Extracted records:
┄┄┄┄┄┄┄┄┄┄┄┄┄┄┄┄┄┄┄┄

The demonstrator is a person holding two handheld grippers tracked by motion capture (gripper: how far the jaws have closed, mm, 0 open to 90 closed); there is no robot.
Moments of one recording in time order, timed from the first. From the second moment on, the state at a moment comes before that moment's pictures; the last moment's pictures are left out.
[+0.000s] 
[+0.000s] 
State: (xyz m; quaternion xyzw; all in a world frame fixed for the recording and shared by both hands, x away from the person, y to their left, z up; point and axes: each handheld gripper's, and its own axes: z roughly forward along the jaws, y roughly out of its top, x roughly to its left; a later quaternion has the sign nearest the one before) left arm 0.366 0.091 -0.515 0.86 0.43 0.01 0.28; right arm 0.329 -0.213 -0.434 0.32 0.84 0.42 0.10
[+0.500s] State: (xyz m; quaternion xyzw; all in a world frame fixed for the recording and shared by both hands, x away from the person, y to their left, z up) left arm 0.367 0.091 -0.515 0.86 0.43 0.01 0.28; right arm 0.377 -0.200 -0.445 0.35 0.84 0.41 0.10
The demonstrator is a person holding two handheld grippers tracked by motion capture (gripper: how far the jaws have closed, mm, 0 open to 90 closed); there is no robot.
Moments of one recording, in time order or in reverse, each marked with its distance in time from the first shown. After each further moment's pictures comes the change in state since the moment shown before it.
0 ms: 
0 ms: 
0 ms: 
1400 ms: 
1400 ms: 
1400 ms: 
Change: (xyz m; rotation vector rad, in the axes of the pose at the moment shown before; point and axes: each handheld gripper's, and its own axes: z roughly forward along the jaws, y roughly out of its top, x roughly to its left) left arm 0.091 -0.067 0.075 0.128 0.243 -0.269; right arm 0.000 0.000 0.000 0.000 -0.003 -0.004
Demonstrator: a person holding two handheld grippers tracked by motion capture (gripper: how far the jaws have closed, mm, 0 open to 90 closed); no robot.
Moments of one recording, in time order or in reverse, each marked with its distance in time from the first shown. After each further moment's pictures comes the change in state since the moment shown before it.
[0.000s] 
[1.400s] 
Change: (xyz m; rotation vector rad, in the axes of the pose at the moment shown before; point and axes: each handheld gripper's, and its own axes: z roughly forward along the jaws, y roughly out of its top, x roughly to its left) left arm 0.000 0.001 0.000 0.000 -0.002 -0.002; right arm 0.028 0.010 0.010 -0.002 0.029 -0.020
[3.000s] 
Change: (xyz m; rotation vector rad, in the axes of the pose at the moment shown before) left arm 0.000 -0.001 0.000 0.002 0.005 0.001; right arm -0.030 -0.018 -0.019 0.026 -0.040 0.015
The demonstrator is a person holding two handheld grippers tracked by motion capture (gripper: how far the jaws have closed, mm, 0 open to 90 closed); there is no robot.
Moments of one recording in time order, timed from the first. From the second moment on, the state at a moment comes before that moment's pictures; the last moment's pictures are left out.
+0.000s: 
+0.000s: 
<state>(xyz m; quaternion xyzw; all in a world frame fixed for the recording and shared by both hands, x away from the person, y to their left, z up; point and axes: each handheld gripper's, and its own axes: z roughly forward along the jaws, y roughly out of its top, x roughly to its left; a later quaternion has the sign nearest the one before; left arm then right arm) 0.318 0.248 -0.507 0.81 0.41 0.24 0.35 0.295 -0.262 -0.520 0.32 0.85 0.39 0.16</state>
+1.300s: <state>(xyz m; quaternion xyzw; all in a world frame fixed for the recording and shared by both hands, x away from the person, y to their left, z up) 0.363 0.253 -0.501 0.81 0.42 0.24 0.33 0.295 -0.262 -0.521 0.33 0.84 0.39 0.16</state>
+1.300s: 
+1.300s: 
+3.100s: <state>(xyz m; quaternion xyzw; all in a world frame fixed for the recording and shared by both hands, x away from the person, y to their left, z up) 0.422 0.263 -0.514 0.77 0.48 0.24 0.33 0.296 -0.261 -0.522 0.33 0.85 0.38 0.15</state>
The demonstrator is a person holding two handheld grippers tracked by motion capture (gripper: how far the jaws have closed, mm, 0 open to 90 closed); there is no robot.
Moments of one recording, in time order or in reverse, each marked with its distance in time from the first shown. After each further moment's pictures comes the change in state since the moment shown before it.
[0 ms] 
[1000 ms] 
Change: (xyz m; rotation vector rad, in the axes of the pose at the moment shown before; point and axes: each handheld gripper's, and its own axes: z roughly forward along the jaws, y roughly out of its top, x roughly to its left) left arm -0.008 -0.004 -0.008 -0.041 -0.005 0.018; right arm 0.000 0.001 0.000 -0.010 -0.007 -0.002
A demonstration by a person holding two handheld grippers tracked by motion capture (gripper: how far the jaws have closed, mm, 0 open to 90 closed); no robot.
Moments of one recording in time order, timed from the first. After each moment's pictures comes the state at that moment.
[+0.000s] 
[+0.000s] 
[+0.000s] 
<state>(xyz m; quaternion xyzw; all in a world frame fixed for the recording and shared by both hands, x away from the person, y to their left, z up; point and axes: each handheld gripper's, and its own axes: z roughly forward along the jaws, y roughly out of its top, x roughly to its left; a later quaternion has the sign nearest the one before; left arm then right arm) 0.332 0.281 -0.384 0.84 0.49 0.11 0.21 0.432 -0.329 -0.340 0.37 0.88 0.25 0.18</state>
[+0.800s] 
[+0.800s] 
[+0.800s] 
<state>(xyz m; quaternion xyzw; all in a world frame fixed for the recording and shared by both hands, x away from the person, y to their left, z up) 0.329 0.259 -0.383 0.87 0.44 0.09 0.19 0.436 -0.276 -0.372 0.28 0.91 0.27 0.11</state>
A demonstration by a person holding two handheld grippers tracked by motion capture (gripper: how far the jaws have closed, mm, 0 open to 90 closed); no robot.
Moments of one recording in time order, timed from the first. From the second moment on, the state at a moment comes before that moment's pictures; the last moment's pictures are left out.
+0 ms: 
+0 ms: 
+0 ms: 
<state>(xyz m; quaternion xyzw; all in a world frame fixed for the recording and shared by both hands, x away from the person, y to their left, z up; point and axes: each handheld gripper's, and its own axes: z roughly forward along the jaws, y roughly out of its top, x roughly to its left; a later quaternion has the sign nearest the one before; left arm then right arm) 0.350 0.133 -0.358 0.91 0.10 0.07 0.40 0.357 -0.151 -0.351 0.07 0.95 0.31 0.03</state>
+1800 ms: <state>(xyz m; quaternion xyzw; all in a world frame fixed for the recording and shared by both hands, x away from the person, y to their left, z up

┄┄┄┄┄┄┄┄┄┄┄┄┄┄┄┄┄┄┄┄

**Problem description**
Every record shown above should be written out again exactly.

**Exercise response**
The demonstrator is a person holding two handheld grippers tracked by motion capture (gripper: how far the jaws have closed, mm, 0 open to 90 closed); there is no robot.
Moments of one recording in time order, timed from the first. From the second moment on, the state at a moment comes before that moment's pictures; the last moment's pictures are left out.
[+0.000s] 
[+0.000s] 
State: (xyz m; quaternion xyzw; all in a world frame fixed for the recording and shared by both hands, x away from the person, y to their left, z up; point and axes: each handheld gripper's, and its own axes: z roughly forward along the jaws, y roughly out of its top, x roughly to its left; a later quaternion has the sign nearest the one before) left arm 0.366 0.091 -0.515 0.86 0.43 0.01 0.28; right arm 0.329 -0.213 -0.434 0.32 0.84 0.42 0.10
[+0.500s] State: (xyz m; quaternion xyzw; all in a world frame fixed for the recording and shared by both hands, x away from the person, y to their left, z up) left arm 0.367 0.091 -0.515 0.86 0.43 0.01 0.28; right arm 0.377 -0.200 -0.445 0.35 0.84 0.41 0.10
The demonstrator is a person holding two handheld grippers tracked by motion capture (gripper: how far the jaws have closed, mm, 0 open to 90 closed); there is no robot.
Moments of one recording, in time order or in reverse, each marked with its distance in time from the first shown. After each further moment's pictures comes the change in state since the moment shown before it.
0 ms: 
0 ms: 
0 ms: 
1400 ms: 
1400 ms: 
1400 ms: 
Change: (xyz m; rotation vector rad, in the axes of the pose at the moment shown before; point and axes: each handheld gripper's, and its own axes: z roughly forward along the jaws, y roughly out of its top, x roughly to its left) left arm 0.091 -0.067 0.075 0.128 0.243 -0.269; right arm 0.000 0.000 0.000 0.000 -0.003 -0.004
Demonstrator: a person holding two handheld grippers tracked by motion capture (gripper: how far the jaws have closed, mm, 0 open to 90 closed); no robot.
Moments of one recording, in time order or in reverse, each marked with its distance in time from the first shown. After each further moment's pictures comes the change in state since the moment shown before it.
[0.000s] 
[1.400s] 
Change: (xyz m; rotation vector rad, in the axes of the pose at the moment shown before; point and axes: each handheld gripper's, and its own axes: z roughly forward along the jaws, y roughly out of its top, x roughly to its left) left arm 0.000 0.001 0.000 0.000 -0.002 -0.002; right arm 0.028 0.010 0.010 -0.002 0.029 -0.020
[3.000s] 
Change: (xyz m; rotation vector rad, in the axes of the pose at the moment shown before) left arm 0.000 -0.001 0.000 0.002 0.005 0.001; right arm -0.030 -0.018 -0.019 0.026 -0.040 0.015
The demonstrator is a person holding two handheld grippers tracked by motion capture (gripper: how far the jaws have closed, mm, 0 open to 90 closed); there is no robot.
Moments of one recording in time order, timed from the first. From the second moment on, the state at a moment comes before that moment's pictures; the last moment's pictures are left out.
+0.000s: 
+0.000s: 
<state>(xyz m; quaternion xyzw; all in a world frame fixed for the recording and shared by both hands, x away from the person, y to their left, z up; point and axes: each handheld gripper's, and its own axes: z roughly forward along the jaws, y roughly out of its top, x roughly to its left; a later quaternion has the sign nearest the one before; left arm then right arm) 0.318 0.248 -0.507 0.81 0.41 0.24 0.35 0.295 -0.262 -0.520 0.32 0.85 0.39 0.16</state>
+1.300s: <state>(xyz m; quaternion xyzw; all in a world frame fixed for the recording and shared by both hands, x away from the person, y to their left, z up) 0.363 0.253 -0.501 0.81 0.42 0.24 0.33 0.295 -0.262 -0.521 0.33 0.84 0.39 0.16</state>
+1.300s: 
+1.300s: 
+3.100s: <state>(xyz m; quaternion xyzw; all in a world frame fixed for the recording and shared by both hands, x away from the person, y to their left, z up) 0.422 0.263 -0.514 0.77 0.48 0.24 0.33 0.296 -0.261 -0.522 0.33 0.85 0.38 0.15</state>
The demonstrator is a person holding two handheld grippers tracked by motion capture (gripper: how far the jaws have closed, mm, 0 open to 90 closed); there is no robot.
Moments of one recording, in time order or in reverse, each marked with its distance in time from the first shown. After each further moment's pictures comes the change in state since the moment shown before it.
[0 ms] 
[1000 ms] 
Change: (xyz m; rotation vector rad, in the axes of the pose at the moment shown before; point and axes: each handheld gripper's, and its own axes: z roughly forward along the jaws, y roughly out of its top, x roughly to its left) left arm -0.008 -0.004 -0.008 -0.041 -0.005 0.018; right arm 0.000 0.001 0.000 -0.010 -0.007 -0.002
A demonstration by a person holding two handheld grippers tracked by motion capture (gripper: how far the jaws have closed, mm, 0 open to 90 closed); no robot.
Moments of one recording in time order, timed from the first. After each moment's pictures comes the state at that moment.
[+0.000s] 
[+0.000s] 
[+0.000s] 
<state>(xyz m; quaternion xyzw; all in a world frame fixed for the recording and shared by both hands, x away from the person, y to their left, z up; point and axes: each handheld gripper's, and its own axes: z roughly forward along the jaws, y roughly out of its top, x roughly to its left; a later quaternion has the sign nearest the one before; left arm then right arm) 0.332 0.281 -0.384 0.84 0.49 0.11 0.21 0.432 -0.329 -0.340 0.37 0.88 0.25 0.18</state>
[+0.800s] 
[+0.800s] 
[+0.800s] 
<state>(xyz m; quaternion xyzw; all in a world frame fixed for the recording and shared by both hands, x away from the person, y to their left, z up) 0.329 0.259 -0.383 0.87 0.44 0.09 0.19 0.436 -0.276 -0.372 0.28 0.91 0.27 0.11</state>
A demonstration by a person holding two handheld grippers tracked by motion capture (gripper: how far the jaws have closed, mm, 0 open to 90 closed); no robot.
Moments of one recording in time order, timed from the first. From the second moment on, the state at a moment comes before that moment's pictures; the last moment's pictures are left out.
+0 ms: 
+0 ms: 
+0 ms: 
<state>(xyz m; quaternion xyzw; all in a world frame fixed for the recording and shared by both hands, x away from the person, y to their left, z up; point and axes: each handheld gripper's, and its own axes: z roughly forward along the jaws, y roughly out of its top, x roughly to its left; a later quaternion has the sign nearest the one before; left arm then right arm) 0.350 0.133 -0.358 0.91 0.10 0.07 0.40 0.357 -0.151 -0.351 0.07 0.95 0.31 0.03</state>
+1800 ms: <state>(xyz m; quaternion xyzw; all in a world frame fixed for the recording and shared by both hands, x away from the person, y to their left, z up

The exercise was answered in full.